WHAT THIS TASK INVOLVES
Which lines in the records below mention the word "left"? Copy each one out.

SOURCE MATERIAL
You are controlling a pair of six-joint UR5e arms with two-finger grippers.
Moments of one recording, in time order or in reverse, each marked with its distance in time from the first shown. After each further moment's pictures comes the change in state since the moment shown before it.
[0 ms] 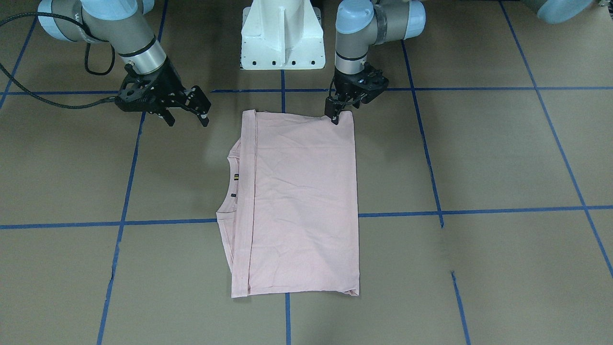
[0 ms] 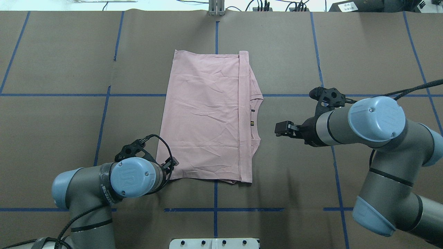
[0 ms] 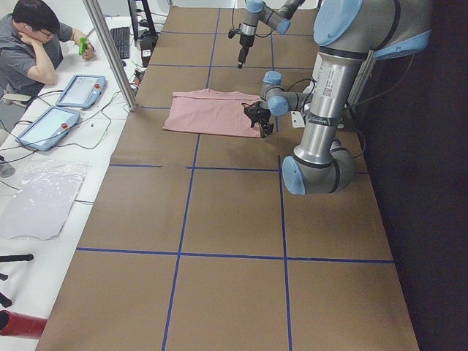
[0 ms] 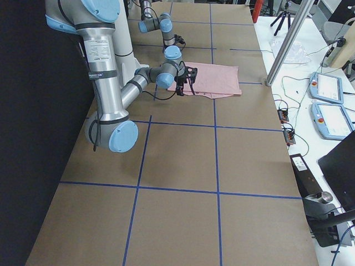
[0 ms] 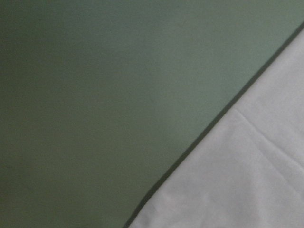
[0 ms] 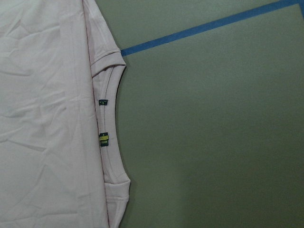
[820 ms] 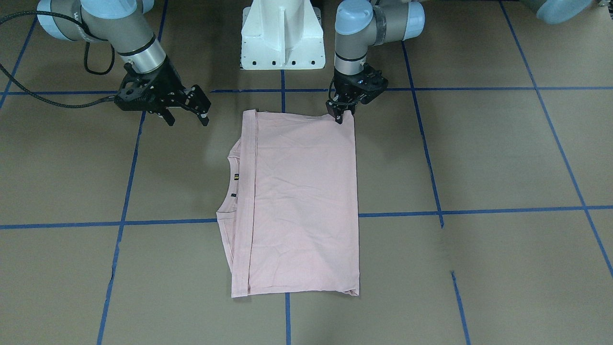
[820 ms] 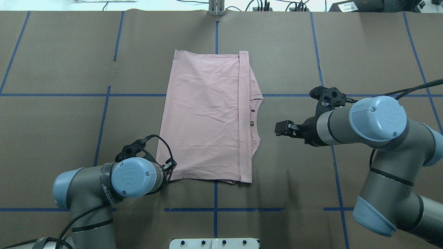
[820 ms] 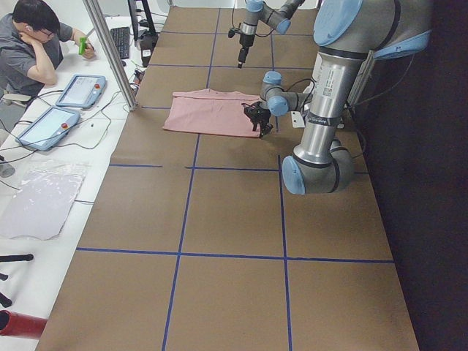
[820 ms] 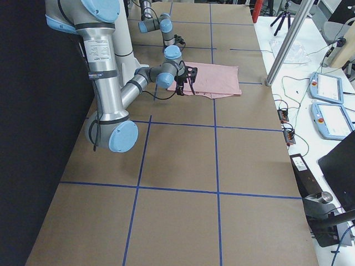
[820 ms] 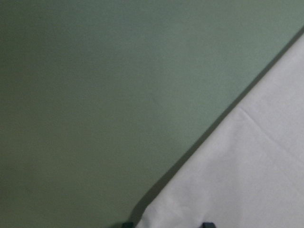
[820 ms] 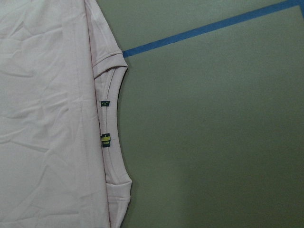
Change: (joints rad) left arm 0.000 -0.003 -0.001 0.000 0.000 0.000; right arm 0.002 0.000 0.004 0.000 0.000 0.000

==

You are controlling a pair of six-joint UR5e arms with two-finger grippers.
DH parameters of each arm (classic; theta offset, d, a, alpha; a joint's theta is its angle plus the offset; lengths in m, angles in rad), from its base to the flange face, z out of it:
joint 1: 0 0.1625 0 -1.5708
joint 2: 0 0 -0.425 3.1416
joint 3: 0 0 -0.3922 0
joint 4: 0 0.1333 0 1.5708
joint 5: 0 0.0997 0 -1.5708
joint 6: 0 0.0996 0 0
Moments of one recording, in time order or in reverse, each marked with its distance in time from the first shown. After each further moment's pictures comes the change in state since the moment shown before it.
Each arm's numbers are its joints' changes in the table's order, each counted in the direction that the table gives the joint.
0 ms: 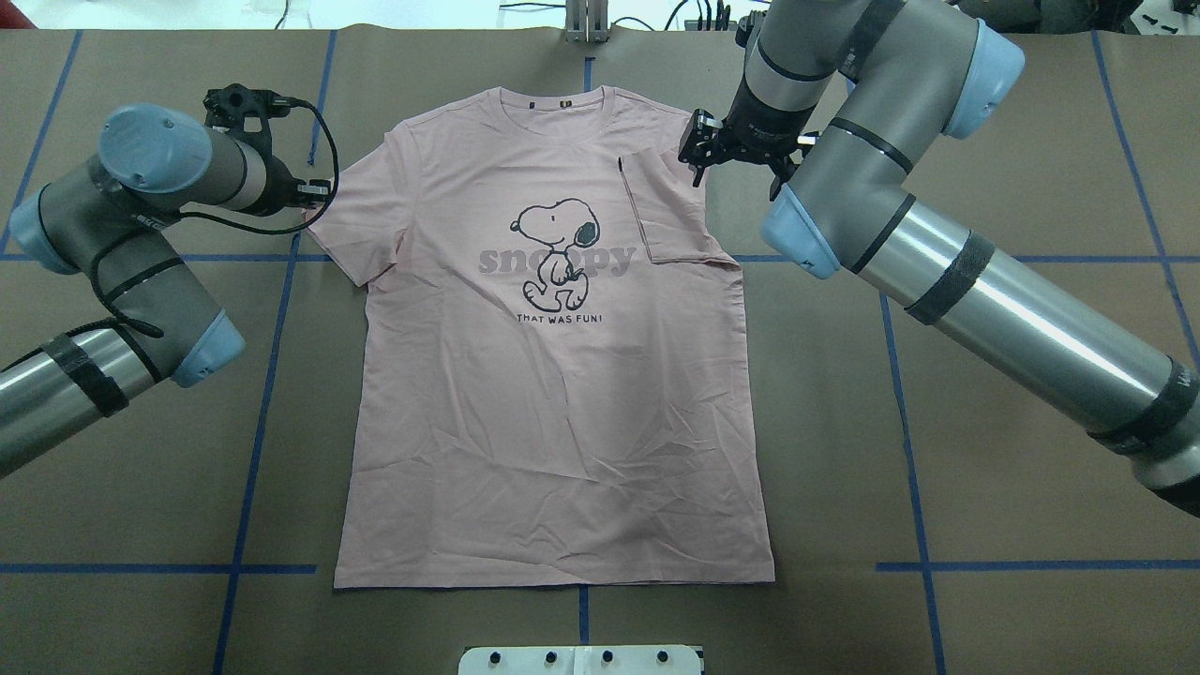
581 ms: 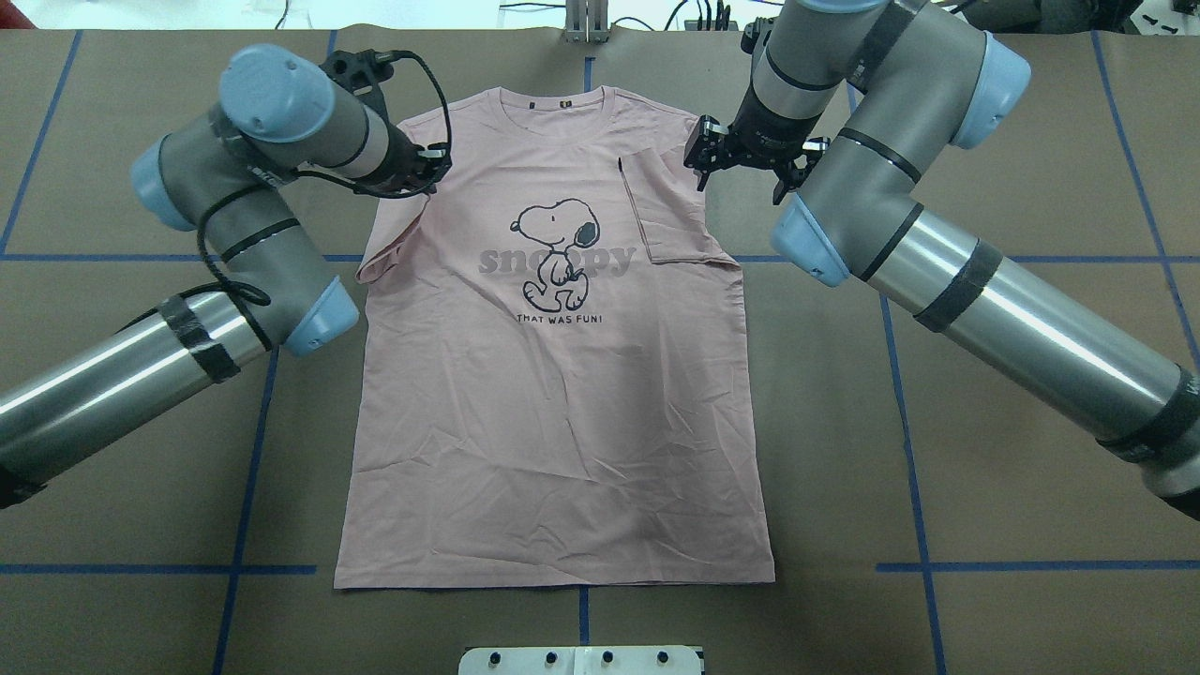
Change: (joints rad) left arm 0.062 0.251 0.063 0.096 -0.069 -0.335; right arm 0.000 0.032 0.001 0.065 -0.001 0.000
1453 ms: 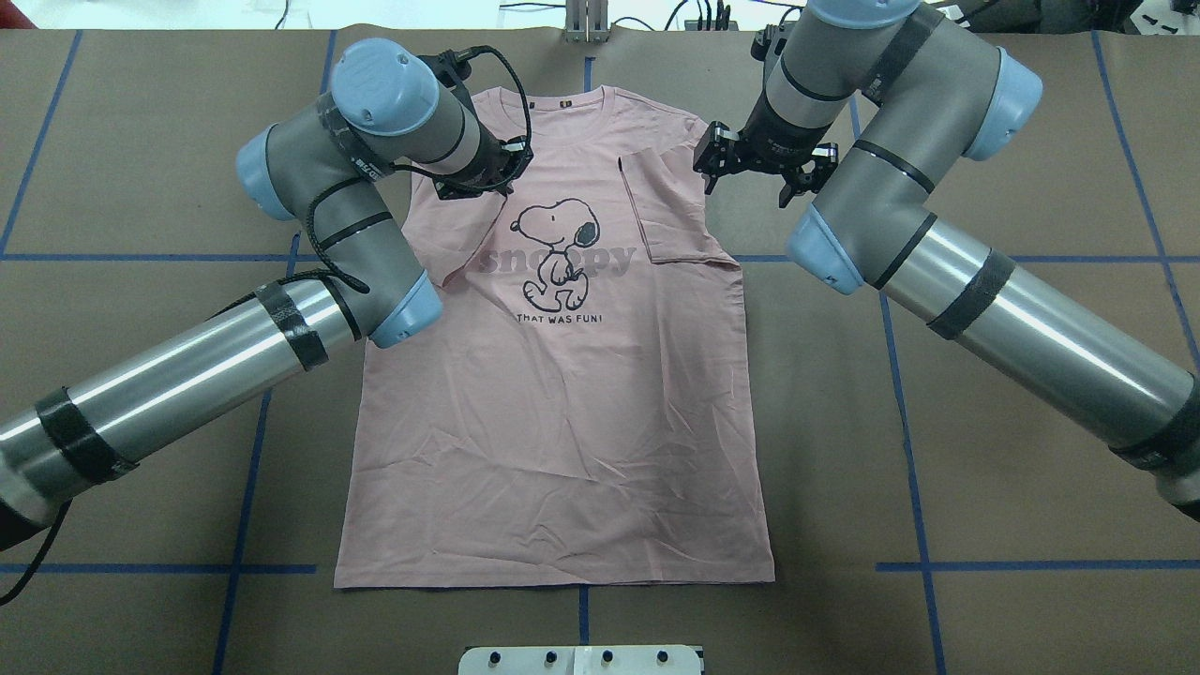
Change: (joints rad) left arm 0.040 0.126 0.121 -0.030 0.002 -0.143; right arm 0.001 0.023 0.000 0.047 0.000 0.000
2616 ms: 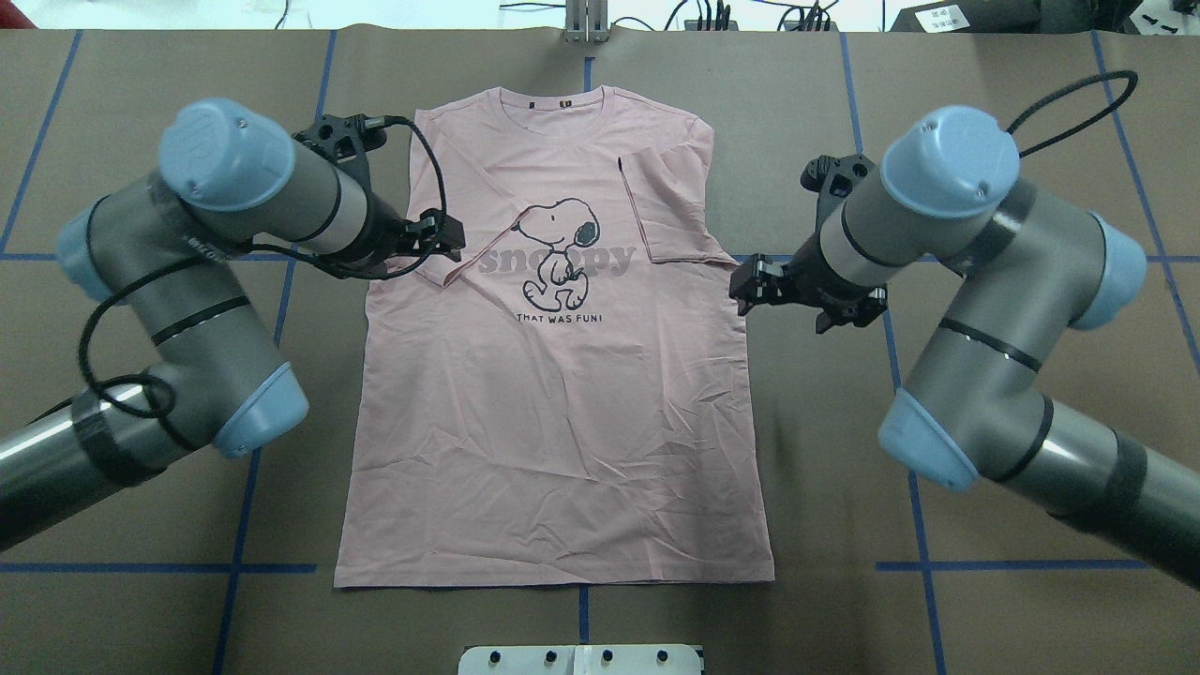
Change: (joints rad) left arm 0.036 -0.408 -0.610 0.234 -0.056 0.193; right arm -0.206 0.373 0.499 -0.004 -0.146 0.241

ANSWER SECTION
Change: (joints rad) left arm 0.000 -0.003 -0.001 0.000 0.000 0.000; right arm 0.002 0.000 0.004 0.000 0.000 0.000
Change: (joints rad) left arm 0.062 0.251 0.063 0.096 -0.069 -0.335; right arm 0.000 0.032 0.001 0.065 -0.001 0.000
Change: (joints rad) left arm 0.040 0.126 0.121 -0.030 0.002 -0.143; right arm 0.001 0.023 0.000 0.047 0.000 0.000
Change: (joints rad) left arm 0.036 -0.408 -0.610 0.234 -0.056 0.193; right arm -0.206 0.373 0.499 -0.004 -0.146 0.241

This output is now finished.